Copy every line of the listing that holds the string "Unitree".
━━━
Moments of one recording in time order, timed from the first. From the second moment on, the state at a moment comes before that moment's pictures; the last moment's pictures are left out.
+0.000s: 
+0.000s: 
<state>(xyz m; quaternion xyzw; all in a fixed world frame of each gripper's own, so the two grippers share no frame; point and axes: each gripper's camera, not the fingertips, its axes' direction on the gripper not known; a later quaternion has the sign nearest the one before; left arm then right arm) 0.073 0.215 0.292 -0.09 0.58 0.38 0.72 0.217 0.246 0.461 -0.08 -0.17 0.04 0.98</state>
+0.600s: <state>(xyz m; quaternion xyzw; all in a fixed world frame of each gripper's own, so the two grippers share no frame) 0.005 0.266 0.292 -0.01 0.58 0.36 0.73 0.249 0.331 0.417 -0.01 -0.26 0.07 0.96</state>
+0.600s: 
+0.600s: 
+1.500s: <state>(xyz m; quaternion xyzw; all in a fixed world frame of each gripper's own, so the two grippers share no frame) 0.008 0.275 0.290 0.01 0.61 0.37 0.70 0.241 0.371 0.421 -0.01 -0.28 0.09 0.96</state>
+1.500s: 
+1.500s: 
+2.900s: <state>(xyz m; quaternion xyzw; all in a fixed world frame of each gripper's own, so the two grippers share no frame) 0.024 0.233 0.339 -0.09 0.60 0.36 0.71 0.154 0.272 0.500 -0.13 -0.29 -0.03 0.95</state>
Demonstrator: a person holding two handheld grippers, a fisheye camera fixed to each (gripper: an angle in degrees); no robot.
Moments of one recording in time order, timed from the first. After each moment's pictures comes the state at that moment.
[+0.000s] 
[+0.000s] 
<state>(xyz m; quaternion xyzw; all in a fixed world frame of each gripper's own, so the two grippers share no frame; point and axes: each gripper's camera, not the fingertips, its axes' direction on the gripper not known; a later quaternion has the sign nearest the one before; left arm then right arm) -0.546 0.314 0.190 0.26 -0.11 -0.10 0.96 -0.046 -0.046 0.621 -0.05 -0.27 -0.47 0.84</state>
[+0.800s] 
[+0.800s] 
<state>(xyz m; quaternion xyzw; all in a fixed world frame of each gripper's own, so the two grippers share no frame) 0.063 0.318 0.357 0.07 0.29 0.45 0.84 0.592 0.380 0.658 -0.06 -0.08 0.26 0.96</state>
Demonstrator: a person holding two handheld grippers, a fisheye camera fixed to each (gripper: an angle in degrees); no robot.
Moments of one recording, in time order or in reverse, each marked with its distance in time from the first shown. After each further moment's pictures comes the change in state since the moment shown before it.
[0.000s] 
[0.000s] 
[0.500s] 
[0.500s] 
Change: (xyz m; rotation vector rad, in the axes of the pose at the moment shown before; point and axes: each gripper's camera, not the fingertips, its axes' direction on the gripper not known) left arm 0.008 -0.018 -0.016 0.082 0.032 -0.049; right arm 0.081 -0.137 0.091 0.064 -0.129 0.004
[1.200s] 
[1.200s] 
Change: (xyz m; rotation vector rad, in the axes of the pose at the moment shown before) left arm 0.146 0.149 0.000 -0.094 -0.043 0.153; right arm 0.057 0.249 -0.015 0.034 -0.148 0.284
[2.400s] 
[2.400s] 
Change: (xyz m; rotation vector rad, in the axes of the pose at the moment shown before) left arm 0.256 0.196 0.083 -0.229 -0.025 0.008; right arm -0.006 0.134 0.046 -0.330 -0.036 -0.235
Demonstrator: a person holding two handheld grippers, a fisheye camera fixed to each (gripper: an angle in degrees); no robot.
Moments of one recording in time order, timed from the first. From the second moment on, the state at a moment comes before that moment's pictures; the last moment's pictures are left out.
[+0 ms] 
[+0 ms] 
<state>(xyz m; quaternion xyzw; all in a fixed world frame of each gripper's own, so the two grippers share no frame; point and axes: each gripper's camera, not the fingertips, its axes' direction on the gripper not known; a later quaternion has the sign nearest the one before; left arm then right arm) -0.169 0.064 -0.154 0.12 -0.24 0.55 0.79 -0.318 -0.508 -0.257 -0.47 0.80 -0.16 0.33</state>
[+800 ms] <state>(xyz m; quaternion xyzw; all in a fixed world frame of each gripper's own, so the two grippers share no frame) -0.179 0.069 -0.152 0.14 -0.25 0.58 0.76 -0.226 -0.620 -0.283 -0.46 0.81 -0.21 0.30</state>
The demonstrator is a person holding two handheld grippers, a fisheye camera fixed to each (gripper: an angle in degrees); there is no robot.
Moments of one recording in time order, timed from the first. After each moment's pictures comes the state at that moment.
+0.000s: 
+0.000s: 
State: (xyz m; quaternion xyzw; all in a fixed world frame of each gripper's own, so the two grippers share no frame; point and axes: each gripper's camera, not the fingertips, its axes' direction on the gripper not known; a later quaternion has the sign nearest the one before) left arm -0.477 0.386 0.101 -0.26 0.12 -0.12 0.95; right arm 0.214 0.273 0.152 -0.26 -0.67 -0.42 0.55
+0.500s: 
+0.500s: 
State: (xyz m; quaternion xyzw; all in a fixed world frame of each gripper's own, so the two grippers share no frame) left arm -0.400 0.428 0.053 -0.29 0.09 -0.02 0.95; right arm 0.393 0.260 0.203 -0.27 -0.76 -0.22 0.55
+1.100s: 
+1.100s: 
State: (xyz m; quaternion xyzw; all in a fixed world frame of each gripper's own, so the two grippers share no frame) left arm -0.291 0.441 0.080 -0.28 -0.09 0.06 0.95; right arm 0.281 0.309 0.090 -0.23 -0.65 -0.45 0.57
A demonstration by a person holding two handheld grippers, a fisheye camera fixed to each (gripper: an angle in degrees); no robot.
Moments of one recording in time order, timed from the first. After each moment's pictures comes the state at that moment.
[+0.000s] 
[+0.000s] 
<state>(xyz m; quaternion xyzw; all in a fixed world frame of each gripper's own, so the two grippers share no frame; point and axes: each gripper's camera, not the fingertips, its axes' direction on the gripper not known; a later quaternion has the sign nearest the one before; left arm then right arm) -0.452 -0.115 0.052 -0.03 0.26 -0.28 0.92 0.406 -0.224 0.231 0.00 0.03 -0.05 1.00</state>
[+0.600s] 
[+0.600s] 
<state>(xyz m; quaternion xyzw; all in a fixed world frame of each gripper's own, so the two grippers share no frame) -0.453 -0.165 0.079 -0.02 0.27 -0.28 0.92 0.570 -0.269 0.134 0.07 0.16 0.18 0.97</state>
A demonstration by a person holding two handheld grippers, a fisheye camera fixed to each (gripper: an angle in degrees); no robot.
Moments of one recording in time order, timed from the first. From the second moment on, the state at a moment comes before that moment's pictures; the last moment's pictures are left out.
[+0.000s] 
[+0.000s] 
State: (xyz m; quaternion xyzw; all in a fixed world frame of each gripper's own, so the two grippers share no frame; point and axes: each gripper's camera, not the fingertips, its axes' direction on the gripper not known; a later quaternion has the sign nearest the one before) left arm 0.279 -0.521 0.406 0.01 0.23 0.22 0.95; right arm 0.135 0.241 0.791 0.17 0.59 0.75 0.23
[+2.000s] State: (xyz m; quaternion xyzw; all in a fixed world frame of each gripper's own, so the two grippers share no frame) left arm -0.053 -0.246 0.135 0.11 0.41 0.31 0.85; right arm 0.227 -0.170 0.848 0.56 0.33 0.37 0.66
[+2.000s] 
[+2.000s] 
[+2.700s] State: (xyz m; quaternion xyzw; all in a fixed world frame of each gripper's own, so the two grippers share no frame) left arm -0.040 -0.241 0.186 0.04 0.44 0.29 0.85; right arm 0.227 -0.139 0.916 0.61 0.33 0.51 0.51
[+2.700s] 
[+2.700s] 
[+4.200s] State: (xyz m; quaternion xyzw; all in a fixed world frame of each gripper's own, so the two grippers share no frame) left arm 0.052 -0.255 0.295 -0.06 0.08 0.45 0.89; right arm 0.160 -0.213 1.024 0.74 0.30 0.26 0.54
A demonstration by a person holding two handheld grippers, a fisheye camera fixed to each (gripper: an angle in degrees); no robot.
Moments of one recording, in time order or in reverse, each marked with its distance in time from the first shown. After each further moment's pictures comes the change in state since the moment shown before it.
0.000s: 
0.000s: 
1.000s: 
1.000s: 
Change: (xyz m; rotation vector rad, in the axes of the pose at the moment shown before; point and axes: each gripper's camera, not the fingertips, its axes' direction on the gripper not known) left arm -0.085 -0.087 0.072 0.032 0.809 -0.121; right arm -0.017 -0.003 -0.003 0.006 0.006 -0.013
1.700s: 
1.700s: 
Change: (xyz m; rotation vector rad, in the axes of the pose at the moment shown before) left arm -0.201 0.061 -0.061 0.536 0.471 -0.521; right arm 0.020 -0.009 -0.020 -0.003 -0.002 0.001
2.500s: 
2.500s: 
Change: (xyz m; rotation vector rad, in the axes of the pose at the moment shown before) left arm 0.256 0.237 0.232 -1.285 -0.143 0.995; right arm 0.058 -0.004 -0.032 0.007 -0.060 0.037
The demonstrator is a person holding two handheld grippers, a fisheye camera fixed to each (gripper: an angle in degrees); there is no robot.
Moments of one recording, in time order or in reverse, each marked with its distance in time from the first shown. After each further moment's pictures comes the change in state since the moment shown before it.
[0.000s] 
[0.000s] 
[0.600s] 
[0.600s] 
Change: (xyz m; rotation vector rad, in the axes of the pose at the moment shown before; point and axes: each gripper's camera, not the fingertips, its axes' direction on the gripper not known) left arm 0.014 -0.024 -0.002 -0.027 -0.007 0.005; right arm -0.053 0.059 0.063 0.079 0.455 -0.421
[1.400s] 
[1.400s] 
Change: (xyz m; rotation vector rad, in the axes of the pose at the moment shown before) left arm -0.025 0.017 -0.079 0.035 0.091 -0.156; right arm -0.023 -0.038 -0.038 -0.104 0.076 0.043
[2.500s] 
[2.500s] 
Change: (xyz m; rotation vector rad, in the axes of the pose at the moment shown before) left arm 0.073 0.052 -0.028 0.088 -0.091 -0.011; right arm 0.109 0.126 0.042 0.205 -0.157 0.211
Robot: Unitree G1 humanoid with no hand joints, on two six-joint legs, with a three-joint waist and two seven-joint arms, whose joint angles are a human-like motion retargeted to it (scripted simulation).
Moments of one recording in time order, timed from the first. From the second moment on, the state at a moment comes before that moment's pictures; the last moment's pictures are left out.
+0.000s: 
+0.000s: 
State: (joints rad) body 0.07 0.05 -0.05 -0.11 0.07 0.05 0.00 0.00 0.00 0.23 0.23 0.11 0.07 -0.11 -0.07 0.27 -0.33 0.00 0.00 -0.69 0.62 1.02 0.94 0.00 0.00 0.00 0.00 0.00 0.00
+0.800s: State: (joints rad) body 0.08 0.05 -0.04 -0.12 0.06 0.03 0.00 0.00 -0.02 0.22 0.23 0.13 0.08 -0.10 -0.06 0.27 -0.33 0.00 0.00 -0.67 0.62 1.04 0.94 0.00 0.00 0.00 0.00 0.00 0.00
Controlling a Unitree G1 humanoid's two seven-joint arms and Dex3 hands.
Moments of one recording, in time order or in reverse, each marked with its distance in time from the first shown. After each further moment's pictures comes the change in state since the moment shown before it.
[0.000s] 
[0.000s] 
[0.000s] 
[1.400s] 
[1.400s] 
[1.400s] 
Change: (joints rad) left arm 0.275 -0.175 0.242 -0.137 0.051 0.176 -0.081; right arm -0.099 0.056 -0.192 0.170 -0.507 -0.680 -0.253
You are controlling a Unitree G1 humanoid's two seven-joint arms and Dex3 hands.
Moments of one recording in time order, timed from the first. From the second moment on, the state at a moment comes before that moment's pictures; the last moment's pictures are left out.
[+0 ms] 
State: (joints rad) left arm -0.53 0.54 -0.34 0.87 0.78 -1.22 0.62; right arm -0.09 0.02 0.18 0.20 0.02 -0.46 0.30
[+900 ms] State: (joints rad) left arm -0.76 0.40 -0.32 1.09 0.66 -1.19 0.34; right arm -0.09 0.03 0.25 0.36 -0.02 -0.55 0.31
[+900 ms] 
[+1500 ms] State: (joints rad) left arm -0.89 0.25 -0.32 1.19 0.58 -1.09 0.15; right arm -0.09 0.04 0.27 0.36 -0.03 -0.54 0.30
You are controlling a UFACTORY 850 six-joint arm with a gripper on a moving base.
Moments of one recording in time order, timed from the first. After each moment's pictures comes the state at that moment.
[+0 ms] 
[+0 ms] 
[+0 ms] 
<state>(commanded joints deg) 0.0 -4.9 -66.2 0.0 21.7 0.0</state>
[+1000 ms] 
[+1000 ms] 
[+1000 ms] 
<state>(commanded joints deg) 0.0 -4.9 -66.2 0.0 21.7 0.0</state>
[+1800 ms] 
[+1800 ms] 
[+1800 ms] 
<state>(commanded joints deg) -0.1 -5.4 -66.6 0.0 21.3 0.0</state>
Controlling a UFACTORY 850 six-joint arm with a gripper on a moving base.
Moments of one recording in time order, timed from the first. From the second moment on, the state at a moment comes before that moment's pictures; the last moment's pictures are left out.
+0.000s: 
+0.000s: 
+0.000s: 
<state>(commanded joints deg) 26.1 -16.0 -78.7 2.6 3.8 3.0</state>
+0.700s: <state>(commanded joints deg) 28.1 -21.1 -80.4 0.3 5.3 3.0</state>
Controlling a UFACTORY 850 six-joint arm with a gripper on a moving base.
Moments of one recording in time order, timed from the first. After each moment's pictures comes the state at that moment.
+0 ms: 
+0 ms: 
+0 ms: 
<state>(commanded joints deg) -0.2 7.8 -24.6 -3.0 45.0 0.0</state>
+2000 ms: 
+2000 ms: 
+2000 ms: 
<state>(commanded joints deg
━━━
### SOLUTION
Robot: Unitree G1 humanoid with no hand joints, on two six-joint legs, with a three-joint waist and two seven-joint arms, whose joint angles are a human-like motion retargeted to it (scripted simulation).
Controlling a Unitree G1 humanoid's two seven-joint arms and Dex3 hands.
You are controlling a Unitree G1 humanoid's two seven-joint arms and Dex3 hands.

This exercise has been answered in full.